BoxSeg: Quality-Aware and Peer-Assisted Learning for Box-supervised Instance Segmentation
Jinxiang Lai, Wenlong Wu, Jiawei Zhan, Jian Li, Bin-Bin Gao, Jun Liu, Jie Zhang, Song Guo
TL;DR
This paper introduces BoxSeg, a quality-aware framework for box-supervised instance segmentation that tackles pseudo-mask noise via a Quality-Aware Module and enhances low-quality masks through Peer-assisted Copy-paste. The QAM comprises Box-Quality Ranking, Quality-aware Masks Fusion, and Mask-Quality Scoring to produce high-quality pseudo masks and robustly assess mask quality, while PC leverages high-quality peers to guide learning of poorer masks. The approach integrates into a teacher-student paradigm with EMA updates and a quality-weighted mask loss, and demonstrates state-of-the-art results on COCO and PASCAL VOC, along with extensive ablations and theoretical bounds on mask fusion. Collectively, BoxSeg provides a general, effective enhancement for BSIS that improves mask accuracy, boundary delineation, and generalization across architectures and training schedules.
Abstract
Box-supervised instance segmentation methods aim to achieve instance segmentation with only box annotations.
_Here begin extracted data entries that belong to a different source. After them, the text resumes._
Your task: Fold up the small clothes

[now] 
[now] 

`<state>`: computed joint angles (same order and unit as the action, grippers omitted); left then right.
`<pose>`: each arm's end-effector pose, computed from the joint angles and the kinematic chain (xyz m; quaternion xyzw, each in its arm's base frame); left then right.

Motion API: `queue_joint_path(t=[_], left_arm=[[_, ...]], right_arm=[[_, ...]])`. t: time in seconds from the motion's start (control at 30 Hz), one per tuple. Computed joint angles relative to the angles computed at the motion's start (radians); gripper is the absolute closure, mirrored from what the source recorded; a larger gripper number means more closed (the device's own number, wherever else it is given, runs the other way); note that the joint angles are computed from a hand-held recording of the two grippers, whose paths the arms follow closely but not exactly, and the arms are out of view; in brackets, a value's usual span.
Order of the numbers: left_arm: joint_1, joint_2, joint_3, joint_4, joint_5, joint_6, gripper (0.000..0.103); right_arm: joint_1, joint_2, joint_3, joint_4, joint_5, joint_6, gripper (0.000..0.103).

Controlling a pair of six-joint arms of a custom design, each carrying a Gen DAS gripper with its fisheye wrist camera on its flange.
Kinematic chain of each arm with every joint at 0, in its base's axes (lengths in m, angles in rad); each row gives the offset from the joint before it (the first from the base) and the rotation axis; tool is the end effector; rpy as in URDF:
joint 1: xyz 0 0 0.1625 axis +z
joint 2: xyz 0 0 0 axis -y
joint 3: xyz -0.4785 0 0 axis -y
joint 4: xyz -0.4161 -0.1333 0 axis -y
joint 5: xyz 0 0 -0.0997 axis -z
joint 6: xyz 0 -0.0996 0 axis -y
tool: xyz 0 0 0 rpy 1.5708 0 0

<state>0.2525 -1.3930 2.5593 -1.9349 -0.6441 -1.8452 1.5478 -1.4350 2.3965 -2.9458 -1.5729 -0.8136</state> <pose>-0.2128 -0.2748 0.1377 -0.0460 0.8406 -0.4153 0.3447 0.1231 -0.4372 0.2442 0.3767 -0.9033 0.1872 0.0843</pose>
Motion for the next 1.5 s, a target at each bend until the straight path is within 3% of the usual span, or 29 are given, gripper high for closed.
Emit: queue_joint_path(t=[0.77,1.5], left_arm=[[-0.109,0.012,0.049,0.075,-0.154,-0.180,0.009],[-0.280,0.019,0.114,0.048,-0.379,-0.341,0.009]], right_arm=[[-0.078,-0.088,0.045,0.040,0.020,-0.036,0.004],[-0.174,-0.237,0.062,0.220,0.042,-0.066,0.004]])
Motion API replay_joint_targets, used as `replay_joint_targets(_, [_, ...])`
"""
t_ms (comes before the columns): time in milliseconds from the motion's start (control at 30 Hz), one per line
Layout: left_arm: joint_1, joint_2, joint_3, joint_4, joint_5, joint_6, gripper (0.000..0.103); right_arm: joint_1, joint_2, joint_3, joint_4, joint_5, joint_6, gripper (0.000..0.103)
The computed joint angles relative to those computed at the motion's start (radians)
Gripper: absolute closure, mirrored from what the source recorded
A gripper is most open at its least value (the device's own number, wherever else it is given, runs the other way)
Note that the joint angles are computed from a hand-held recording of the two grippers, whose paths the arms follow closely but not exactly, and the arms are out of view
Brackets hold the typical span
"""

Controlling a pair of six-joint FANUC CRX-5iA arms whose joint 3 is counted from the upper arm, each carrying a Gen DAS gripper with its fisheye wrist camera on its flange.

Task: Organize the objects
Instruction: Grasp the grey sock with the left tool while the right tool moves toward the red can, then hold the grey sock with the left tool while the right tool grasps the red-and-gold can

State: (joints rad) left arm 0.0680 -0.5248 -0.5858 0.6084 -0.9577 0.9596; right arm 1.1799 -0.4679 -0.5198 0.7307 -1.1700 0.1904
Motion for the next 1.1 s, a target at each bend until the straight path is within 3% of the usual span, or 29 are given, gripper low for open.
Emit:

Recent methods have demonstrated the effectiveness of acquiring high-quality pseudo masks under the teacher-student framework. Building upon this foundation, we propose a BoxSeg framework involving two novel and general modules named the Quality-Aware Module (QAM) and the Peer-assisted Copy-paste (PC). The QAM obtains high-quality pseudo masks and better measures the mask quality to help reduce the effect of noisy masks, by leveraging the quality-aware multi-mask complementation mechanism. The PC imitates Peer-Assisted Learning to further improve the quality of the low-quality masks with the guidance of the obtained high-quality pseudo masks. Theoretical and experimental analyses demonstrate the proposed QAM and PC are effective. Extensive experimental results show the superiority of our BoxSeg over the state-of-the-art methods, and illustrate the QAM and PC can be applied to improve other models.